The documentation includes information about the integration with chewBBACA and how to run the new LoadSchema, DownloadSchema, SyncSchema and NSStats processes. The Chewie-NS source code is freely available and deployment of local instances can be easily achieved through Docker Compose.

This version also includes other changes:

  • The AlleleCall process will detect if a schema was created with previous chewBBACA versions and ask users if they wish to convert the schema to the latest version. The conversion process will not alter your schema files, it will simply add configuration files and copy the Prodigal training file to the schema's directory. You can force schema conversion with the --fc argument.
  • It is now required that users provide a valid Prodigal training file to the CreateSchema and PrepExternalSchema processes. The training file will be included in the schema and can be automatically detected by the AlleleCall process.
  • Schemas created with the CreateSchema process or adapted with the PrepExternalSchema retain information about parameters values (BLAST Score Ratio, Prodigal training file, genetic code, minimum sequence length and sequence size variation threshold) and users are advised to keep performing allele call with those parameters values to ensure consistent results and provide the possibility of schema upload to the Chewie-NS. The AlleleCall process detects if a user provides parameters values that differ from the original values and requests confirmation before proceeding (you may force execution with the --fc argument).
  • The AlleleCall process creates a SQLite database in the schema's directory that is used to store the allelic profiles determined with that schema.
  • Further optimizations in the PrepExternalSchema process.

2.1.0 - 2019-11-05

  • New PrepExternalSchema implementation: algorithmic optimizations to improve speed and maintain memory efficiency. New output files with summary information about schema adaptation and excluded sequences and options to control the Blast Score Ratio, minimum sequence length and genetic code values passed to the process.
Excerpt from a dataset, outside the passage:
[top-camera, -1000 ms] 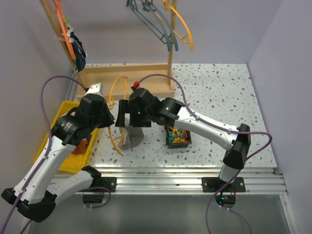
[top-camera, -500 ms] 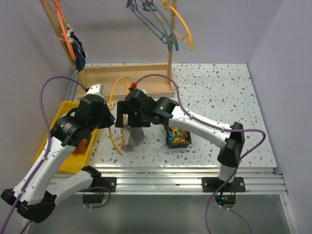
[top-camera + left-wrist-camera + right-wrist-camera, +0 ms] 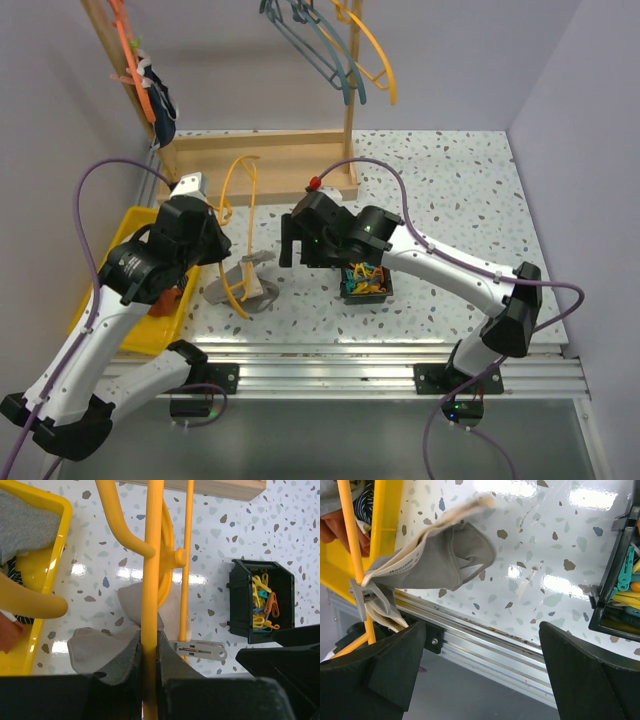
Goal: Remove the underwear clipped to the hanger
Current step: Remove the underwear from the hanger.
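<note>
A grey underwear (image 3: pixel 232 291) lies slumped on the table under the yellow hanger (image 3: pixel 238 195). A grey clip (image 3: pixel 362 598) pins its waistband to the hanger's thin bar (image 3: pixel 351 540). My left gripper (image 3: pixel 149 650) is shut on the hanger's thick yellow bar (image 3: pixel 151 555), with the grey cloth (image 3: pixel 95 641) just below and the clip (image 3: pixel 198 650) to its right. My right gripper (image 3: pixel 288 245) stands open and empty, to the right of the underwear (image 3: pixel 445 560) and apart from it. A dark navy underwear (image 3: pixel 161 102) hangs on an orange hanger at the far left.
A black box (image 3: pixel 366 283) of coloured clips sits under the right arm. A yellow tray (image 3: pixel 98 300) at the left holds grey and rust-brown cloth (image 3: pixel 166 300). A wooden rack (image 3: pixel 260 160) stands behind, with blue and orange hangers (image 3: pixel 340 50) above. The table's metal front rail (image 3: pixel 485 640) is near.
My right gripper has drawn back to the right, away from the grey underwear. The underwear has dropped and spread on the table. The left gripper keeps hold of the hanger.
</note>
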`<state>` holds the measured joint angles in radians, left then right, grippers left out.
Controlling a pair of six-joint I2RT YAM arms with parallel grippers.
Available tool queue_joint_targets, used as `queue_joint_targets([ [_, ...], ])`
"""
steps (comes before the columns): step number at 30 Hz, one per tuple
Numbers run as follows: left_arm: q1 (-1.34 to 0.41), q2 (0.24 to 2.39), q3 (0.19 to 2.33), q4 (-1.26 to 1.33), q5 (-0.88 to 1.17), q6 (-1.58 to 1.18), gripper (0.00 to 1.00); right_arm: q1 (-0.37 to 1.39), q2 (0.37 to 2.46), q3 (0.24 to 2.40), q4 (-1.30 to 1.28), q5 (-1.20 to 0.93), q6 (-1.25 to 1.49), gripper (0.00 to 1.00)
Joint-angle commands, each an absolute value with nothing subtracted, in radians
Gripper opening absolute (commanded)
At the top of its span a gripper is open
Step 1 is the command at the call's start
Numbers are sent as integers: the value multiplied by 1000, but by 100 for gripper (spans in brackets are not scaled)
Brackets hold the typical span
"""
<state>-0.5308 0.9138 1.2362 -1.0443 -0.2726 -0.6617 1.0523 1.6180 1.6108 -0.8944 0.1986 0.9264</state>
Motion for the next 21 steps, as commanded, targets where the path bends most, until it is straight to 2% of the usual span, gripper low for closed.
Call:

chewBBACA released as a galaxy module!

Many Thanks to Stefano Morabito and Arnold Knijn (https://github.com/aknijn) for EURL VTEC in ISS, Rome! https://toolshed.g2.bx.psu.edu/repository?repository_id=88fd7663075eeae9&changeset_revision=093352878303

2.0.17 - 2019-02-10

  • New alleles also have a timestamp added to the allele name.

2.0.16 - 2018-01-06

  • Corrected bug from 2.0.15 when no Prodigal training file was provided.

2.0.15 - 2018-01-06

  • Added Prodigal training files to the package. Available at CHEWBBACA/prodigal_training_files.

2.0.13 - 2018-09-18

  • When using the function PrepExternalSchema, older behavior would remove any locus with a single translation error while the latest change (2.0.12) would not change the original source fasta, which would make the schema unusable. It is now enforced that the alleles that do not translate are removed from the fasta, be sure to backup your data before using this function.

2.0.11 - 2018-06-05

  • Corrected bug when -h parameter was provided for allele call.
  • New option for the schema creation. A schema can be created based on a single fasta file, skipping the gene prediction step. Use --CDS and provide a single FASTA file to the -i parameter.

2.0.10 - 2018-05-21

  • cgMLST profile extraction function (ExtractCgMLST) more efficient (thanks Dillon Barker).
  • New option for the allele call, size threshold previously hardcoded at 0.2 can now be changed using the --st option. Size threshold is important for the definition of ASM and ALM (alleles smaller/larger than mode).

2.0.9 - 2018-04-04

  • Blast results during allele call are not saved as a file, instead are piped directly for processing.
  • New option for the allele call, if genome fasta input is already a fasta of CDS use the --CDS option.

2.0.7 - 2018-02-23

  • Corrected bug that prevented usage of latest blast version (>=2.7.0).
  • Version flag can now be used --version.
  • Instead of calling the main script chewBBACA.py you can now use chewie (if installed trought pip).

2.0.5 - 2018-02-18

  • AlleleCall: -i parameter accepts a single fasta file now.